Выбрать главу

Дверца захлопнулась, колеса вновь загрохотали по бревенчатой мостовой. Катя закрыла лицо руками и, отвернувшись от брата, затряслась от сдерживаемых из последних сил слез.

— Ты думаешь, я ничего не понимаю? — всхлипнула она. — Я не такая, как вы, я не дочь своих родителей, я не сестра тебе. Может быть, поэтому ваша проклятая честь для меня пустой звук. Я не хочу жить по идиотским правилам, только потому, что кто-то решил, что они должны быть моими!

— Ты что несешь? — ошарашенно произнес Александр. — Ты не дочь своих родителей? Что за бред?

— Хоть ты не делай вид, что для тебя это новость! — отозвалась Катя. — Отец отрицает, ты тоже, только я все равно знаю, что это так! Я вам чужая, приблуда неизвестно чья. Неужели у вас никогда не хватит мужества сказать мне правду?

Брат в совершенном изумлении встряхнул головой:

— Да с чего ты это взяла?!!

Катя горько усмехнулась, размазывая по лицу слезы:

— Вижу, Саша. По всему вижу. Maman меня ненавидит, даже при себе держать не хотела. И я не такая, как все барышни с благородной кровью. Меня учат, воспитывают, а из меня все равно черт какой-то лезет. Разве не так?

— Насчет черта не поспоришь, но… — немного смягчившись, Александр осторожно положил руку на дрожащее сестрино плечо. — Катюш, это все неправда! Честное слово, ты дурью маешься. Я ведь уже большой был, когда ты родилась, — шесть лет, все отлично помню. Maman тобой была тяжела, с животом ходила. И как утром проснулся, а мне говорят, что сестра у меня родилась, я тоже помню.
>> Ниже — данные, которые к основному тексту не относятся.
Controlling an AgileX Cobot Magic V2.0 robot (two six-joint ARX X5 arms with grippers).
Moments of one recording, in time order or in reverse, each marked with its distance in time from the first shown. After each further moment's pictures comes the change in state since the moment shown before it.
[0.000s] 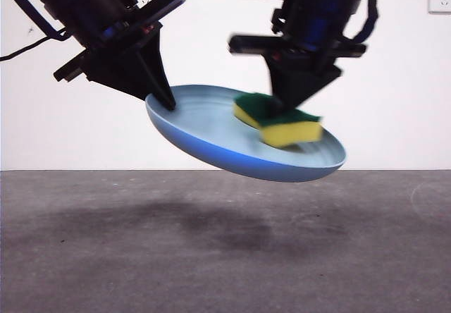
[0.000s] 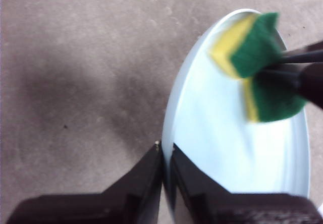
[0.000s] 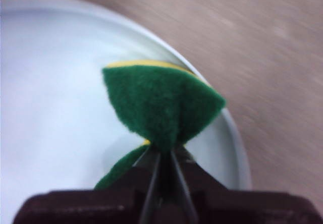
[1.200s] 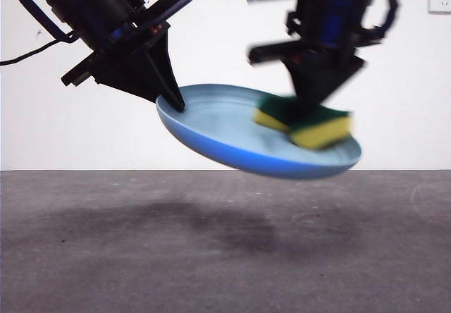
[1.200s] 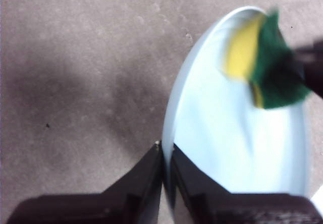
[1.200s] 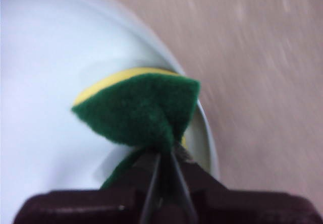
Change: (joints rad) left arm -0.014 0.008 -0.007 0.017 0.026 -0.027; right arm 0.012 -0.021 0.006 -0.069 0.182 -0.023
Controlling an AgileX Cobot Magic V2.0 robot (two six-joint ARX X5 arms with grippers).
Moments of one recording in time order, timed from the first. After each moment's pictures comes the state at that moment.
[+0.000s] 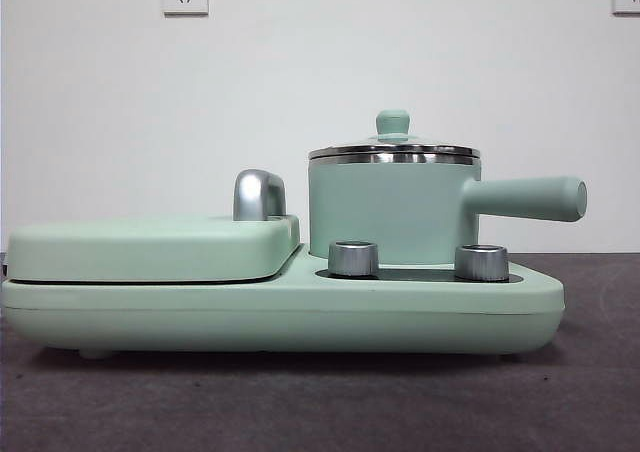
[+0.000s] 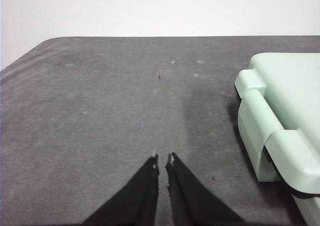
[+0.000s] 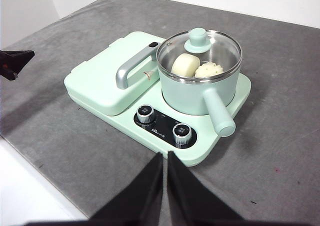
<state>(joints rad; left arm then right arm) 0.03 0.00 0.03 -0.18 0.00 0.02 0.50 0.28 0.98 -1.08 -0.18 0.07</state>
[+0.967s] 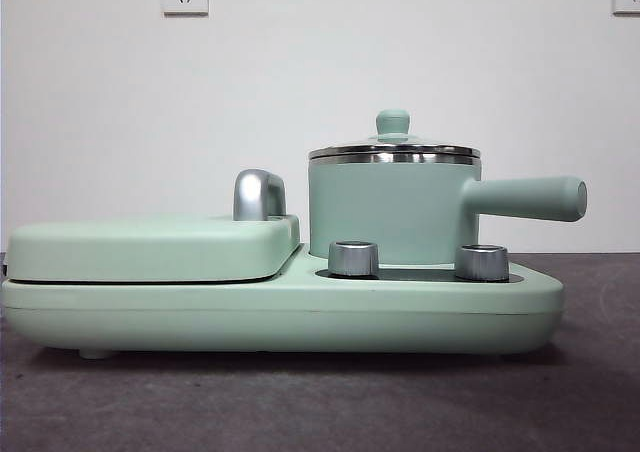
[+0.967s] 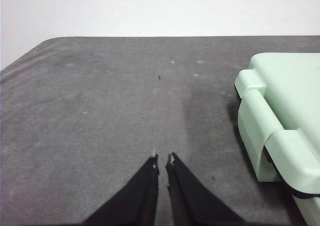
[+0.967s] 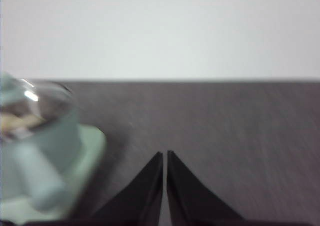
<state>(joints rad) 0.03 0.00 0.03 -0.18 0.00 0.02 -0.01 0.07 0.20 -0.17 -0.11 0.07</state>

Катя замерла, слушая брата.

— Правда? — робким, дрожащим голосом выговорила наконец она, поднимая на Александра полные слез огромные глаза.

— Вот те крест, — тот истово перекрестился. — Я тебе врал когда-нибудь?
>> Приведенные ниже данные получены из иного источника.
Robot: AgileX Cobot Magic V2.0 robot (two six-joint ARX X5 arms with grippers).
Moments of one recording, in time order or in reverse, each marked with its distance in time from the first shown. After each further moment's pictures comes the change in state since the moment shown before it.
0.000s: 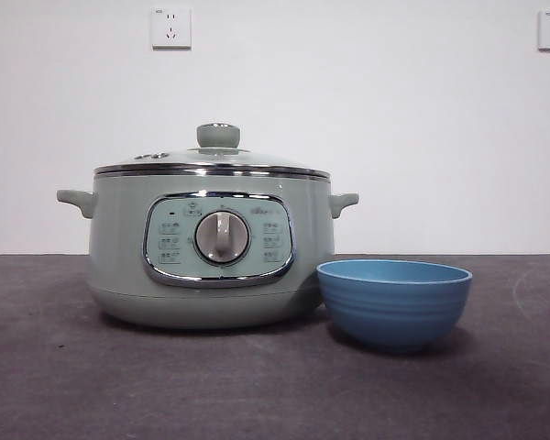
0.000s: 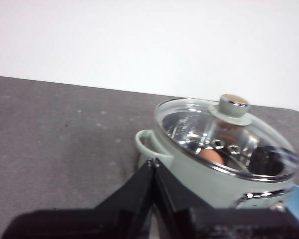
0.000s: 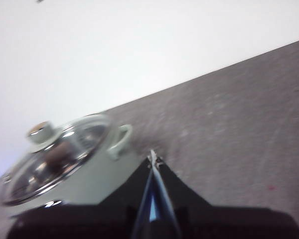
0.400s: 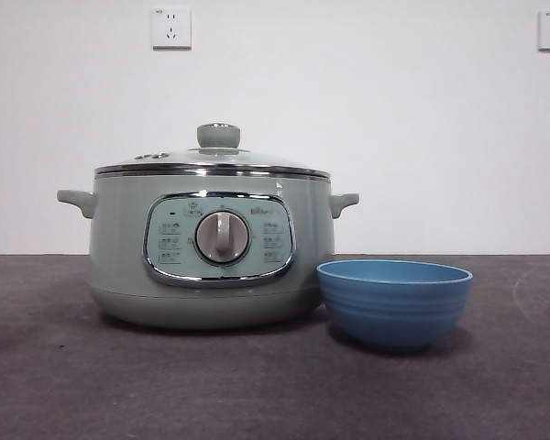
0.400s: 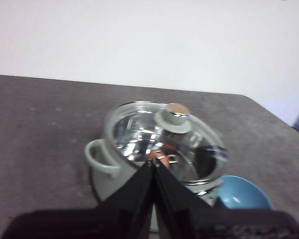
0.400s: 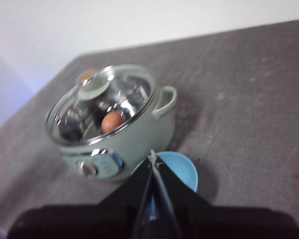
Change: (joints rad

С минуту они молчали. Потом Катя высвободилась из-под руки брата, промокнула платком мокрое лицо и сумрачно сказала:

— Тогда объясни мне, почему я такая?

Вздохнув, Александр откинулся к стене и окинул сестру задумчивым взглядом.
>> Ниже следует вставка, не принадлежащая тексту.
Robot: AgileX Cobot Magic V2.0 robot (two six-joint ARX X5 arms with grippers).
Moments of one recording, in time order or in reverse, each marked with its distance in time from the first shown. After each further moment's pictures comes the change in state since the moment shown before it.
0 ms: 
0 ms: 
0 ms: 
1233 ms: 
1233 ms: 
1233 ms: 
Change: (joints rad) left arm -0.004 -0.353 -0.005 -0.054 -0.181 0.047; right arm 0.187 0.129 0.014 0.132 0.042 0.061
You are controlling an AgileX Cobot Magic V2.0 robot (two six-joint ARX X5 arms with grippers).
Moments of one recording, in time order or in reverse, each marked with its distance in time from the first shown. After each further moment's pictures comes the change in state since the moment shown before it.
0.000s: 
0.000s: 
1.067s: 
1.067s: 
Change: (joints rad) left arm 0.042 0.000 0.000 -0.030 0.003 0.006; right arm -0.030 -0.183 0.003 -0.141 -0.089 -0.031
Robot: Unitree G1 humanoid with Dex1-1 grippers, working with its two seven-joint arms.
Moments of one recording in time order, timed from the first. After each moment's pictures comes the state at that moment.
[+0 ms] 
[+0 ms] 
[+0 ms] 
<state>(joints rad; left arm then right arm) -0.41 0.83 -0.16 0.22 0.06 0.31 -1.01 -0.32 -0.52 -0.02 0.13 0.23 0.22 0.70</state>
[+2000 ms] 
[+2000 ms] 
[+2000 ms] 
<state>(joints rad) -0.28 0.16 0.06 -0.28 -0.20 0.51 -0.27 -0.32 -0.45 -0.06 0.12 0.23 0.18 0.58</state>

— Отец говорит, что ты вся в прабабушку. Я слышал, она та еще чертовка была в молодости, творила, что хотела. Не зря же она тебя так любит, единственной наследницей выбрала…

Тон Александра обвиняющим, вроде бы, не был, но Катя немного смутилась:

— Я ее об этом не просила.

— А я тебя и не виню, — спокойно сказал брат. — Все, успокоилась?

Катя метнула на него взгляд, в котором снова вспыхнула злость:

— Не заговаривай мне зубы, Саша! Даже если ты не врешь насчет того, что maman мной тяжела была, все равно многое неясно. Почему maman меня так ненавидит, если я ее родная дочь? Это ты можешь мне объяснить?

Задав этот вопрос, Катя переплела дрогнувшие пальцы и затаила дыхание в ожидании ответа. Наверное, если бы брат начал отрицать очевидное, уверяя ее в незыблемости материнской любви, она очень глубоко и надолго разочаровалась бы в нем. Саша молчал очень долго и наконец мрачно выдавил:

— Я бы и сам хотел это понять, Катюшка…

Катя отвернулась и невидящим взглядом уставилась в окно. Как странно. Она давно знала, что мать не любит ее, более того, — ненавидит. Почему же именно теперь стало так невыносимо больно?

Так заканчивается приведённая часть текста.